45.45 MRO Entries and Generic Aliases

Some objects in base-class position can replace themselves using __mro_entries__.

Example shape:

class Alias:
    def __mro_entries__(self, bases):
        return (RealBase,)

class C(Alias()):
    pass

The MRO is computed after base substitution.

This hook is important for typing-related constructs and generic aliases.

It allows syntax in base positions to behave differently from direct inheritance.

45.46 MRO and Generic Classes

Modern Python typing can make class bases look complex:

from typing import Generic, TypeVar

T = TypeVar("T")

class Box(Generic[T]):
    pass

At runtime, the resulting class still has an MRO.

print(Box.__mro__)

Typing machinery may use __mro_entries__, metadata attributes, and special base classes, but ordinary method lookup still relies on the class MRO.

45.47 MRO and Protocols

Protocols from typing define structural interfaces for type checkers.

from typing import Protocol

class SizedLike(Protocol):
    def __len__(self) -> int:
        ...

A class does not need SizedLike in its MRO for a static type checker to consider it compatible.

Runtime method lookup remains nominal and MRO-based.

Static structural typing and runtime MRO lookup are different systems.

45.48 Practical MRO Debugging

When a method call surprises you, ask these questions:

What is type(obj)?
What is type(obj).__mro__?
Which class first defines the attribute?
Is the attribute a data descriptor?
Is an instance dictionary value shadowing it?
Does the method call super?
Does every class in the chain cooperate?
Is a class imported twice under different names?
Is a metaclass involved?

Use code:

def explain_lookup(obj, name):
    cls = type(obj)

    print("type:", cls)
    print("mro:", cls.__mro__)

    for base in cls.__mro__:
        if name in base.__dict__:
            print("found in:", base)
            print("raw value:", base.__dict__[name])
            break
    else:
        print("not found in class MRO")

    if hasattr(obj, "__dict__"):
        print("instance dict:", obj.__dict__)

This gives a concrete view of lookup.

45.49 Design Rules for Multiple Inheritance

Use multiple inheritance when the classes are designed to cooperate.
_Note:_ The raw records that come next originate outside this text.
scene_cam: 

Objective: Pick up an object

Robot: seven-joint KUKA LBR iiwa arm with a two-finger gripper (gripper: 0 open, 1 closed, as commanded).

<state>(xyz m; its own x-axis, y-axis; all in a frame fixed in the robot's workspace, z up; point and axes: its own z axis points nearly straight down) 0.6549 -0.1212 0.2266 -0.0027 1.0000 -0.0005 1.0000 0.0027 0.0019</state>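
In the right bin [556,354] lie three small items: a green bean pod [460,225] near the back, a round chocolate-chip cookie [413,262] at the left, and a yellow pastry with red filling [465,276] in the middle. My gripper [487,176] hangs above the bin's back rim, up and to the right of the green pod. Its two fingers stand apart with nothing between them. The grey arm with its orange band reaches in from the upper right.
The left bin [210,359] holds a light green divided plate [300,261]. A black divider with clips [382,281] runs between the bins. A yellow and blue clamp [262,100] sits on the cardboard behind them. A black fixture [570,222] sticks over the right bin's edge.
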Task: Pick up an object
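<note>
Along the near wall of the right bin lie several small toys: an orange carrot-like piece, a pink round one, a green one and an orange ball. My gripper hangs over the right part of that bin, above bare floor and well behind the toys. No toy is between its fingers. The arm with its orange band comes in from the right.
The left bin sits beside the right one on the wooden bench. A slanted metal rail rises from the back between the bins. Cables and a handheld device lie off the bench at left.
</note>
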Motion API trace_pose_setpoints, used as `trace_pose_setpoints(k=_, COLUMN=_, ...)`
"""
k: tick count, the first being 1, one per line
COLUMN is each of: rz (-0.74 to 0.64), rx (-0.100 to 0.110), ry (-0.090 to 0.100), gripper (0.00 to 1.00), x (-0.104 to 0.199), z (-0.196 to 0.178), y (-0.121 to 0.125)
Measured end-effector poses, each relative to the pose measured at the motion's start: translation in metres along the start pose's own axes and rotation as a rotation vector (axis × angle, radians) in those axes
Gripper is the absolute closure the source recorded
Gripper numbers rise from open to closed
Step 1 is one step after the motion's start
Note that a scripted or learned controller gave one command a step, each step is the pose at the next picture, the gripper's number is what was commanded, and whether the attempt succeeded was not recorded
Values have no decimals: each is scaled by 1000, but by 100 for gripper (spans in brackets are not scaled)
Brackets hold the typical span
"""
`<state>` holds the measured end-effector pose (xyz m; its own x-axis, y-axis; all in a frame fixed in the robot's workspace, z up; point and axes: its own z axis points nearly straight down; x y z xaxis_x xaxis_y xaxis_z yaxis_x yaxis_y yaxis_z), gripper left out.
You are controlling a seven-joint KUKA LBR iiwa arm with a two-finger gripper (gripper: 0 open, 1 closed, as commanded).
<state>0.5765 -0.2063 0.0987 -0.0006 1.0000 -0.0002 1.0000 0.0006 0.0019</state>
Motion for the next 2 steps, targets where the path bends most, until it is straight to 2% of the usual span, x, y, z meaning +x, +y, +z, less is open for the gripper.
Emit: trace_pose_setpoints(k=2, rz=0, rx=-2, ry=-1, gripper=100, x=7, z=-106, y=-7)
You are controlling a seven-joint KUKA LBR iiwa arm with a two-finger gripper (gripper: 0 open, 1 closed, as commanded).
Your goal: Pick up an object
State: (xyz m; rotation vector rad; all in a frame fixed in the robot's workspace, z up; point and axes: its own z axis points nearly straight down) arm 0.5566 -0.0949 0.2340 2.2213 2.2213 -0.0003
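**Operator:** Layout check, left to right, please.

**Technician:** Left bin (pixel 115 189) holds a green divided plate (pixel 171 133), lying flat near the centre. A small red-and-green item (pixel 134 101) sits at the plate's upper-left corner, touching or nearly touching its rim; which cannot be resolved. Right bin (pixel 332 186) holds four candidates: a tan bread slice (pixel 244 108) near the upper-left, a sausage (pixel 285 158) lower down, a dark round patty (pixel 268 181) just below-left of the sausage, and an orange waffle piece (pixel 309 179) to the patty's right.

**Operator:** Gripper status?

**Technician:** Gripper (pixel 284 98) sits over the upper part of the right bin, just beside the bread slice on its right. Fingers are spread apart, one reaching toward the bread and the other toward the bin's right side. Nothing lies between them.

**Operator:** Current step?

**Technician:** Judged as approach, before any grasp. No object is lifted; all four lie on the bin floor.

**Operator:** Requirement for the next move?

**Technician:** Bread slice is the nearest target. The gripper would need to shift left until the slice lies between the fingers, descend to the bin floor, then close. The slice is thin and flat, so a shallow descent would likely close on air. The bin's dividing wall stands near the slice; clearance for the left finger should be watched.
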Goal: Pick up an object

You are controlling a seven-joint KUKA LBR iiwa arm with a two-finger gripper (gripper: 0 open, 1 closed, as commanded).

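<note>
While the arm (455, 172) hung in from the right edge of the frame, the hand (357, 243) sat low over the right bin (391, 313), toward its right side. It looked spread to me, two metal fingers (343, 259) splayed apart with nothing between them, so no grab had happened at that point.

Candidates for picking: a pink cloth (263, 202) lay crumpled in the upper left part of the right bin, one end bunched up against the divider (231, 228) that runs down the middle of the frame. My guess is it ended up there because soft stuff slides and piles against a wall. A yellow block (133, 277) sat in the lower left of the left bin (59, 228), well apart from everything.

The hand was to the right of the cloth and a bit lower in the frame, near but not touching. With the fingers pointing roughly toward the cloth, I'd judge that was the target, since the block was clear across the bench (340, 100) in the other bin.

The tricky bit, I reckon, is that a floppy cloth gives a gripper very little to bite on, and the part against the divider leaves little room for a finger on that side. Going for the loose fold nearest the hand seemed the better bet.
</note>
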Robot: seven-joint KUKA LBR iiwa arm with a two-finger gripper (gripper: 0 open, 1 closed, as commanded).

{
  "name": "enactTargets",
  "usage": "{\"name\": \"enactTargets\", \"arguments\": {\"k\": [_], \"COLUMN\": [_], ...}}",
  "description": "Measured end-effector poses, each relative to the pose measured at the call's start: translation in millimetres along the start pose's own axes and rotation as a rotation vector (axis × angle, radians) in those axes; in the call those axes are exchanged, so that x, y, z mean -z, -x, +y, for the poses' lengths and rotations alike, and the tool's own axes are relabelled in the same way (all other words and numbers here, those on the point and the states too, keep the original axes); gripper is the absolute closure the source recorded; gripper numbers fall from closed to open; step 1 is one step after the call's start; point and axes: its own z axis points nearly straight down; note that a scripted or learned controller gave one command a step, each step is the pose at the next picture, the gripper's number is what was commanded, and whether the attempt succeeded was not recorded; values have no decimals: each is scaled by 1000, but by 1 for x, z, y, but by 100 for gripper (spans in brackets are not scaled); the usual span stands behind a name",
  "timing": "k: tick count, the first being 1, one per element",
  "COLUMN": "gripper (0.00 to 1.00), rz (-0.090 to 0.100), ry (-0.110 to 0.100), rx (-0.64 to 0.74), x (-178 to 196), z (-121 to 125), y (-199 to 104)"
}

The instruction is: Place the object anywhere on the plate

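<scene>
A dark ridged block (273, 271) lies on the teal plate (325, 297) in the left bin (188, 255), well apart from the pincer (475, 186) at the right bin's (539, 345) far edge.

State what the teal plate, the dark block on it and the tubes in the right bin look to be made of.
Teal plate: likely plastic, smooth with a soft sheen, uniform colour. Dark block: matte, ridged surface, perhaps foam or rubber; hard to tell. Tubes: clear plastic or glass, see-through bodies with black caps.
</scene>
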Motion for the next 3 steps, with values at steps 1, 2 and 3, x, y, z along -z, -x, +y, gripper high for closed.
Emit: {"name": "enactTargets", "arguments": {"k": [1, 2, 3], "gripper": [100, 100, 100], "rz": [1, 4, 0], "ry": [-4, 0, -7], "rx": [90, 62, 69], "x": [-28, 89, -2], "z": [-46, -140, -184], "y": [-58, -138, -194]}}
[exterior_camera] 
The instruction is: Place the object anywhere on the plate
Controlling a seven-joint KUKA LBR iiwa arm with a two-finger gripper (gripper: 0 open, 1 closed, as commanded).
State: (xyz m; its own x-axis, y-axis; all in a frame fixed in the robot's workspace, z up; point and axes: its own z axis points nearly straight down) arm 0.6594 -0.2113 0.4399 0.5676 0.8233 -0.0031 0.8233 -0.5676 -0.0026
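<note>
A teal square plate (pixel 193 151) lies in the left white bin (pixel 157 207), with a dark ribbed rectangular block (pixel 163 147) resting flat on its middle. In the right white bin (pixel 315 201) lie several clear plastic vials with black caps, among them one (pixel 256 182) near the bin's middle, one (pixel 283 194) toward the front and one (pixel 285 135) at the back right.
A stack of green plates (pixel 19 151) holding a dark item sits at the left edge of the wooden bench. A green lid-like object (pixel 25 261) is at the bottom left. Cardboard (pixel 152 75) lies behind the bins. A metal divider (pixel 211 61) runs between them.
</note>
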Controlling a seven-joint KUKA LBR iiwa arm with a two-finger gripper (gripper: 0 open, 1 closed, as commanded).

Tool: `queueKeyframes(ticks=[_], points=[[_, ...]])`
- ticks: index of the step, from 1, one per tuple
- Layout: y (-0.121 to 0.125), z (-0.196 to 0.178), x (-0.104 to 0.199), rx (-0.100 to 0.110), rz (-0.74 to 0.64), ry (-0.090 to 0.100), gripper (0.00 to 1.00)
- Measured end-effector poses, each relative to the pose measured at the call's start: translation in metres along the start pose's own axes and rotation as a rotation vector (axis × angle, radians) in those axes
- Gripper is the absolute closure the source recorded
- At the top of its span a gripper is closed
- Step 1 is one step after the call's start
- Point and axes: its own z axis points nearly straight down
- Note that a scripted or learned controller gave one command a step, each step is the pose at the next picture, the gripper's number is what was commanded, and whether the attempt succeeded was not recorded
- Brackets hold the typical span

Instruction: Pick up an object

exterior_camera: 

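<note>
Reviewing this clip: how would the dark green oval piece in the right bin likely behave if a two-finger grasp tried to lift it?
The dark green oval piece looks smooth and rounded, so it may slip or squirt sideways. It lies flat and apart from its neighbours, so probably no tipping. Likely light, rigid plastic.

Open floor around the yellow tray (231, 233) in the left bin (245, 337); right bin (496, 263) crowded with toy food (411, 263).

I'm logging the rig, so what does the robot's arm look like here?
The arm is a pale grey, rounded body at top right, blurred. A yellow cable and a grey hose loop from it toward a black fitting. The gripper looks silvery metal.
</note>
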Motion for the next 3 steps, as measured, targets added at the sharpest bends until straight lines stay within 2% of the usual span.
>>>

Prefer mixins that are narrow and stateless.

Keep base order deliberate.

Call super() in cooperative methods.

Use compatible method signatures.

Avoid unrelated concrete base classes with independent state.

Avoid mixing classes with incompatible C-level layouts.

Inspect __mro__ when behavior is unclear.

Do not use multiple inheritance as a substitute for composition when the relationship is not truly type-level behavior.

45.50 Key Points

The MRO is the linear class search order used by inheritance.

CPython stores the MRO on each class as __mro__.

Python uses C3 linearization for normal multiple inheritance.

The MRO preserves local base order and parent ordering constraints.

Attribute lookup, method lookup, descriptors, super(), and many special methods depend on the MRO.

super() continues after the current class in the runtime MRO.

Diamond inheritance works because shared ancestors appear once.

Some inheritance graphs are invalid because no consistent MRO exists.

Virtual ABC registration affects isinstance and issubclass, but it does not insert classes into the MRO.

Good multiple inheritance requires cooperative classes, compatible signatures, and deliberate base ordering.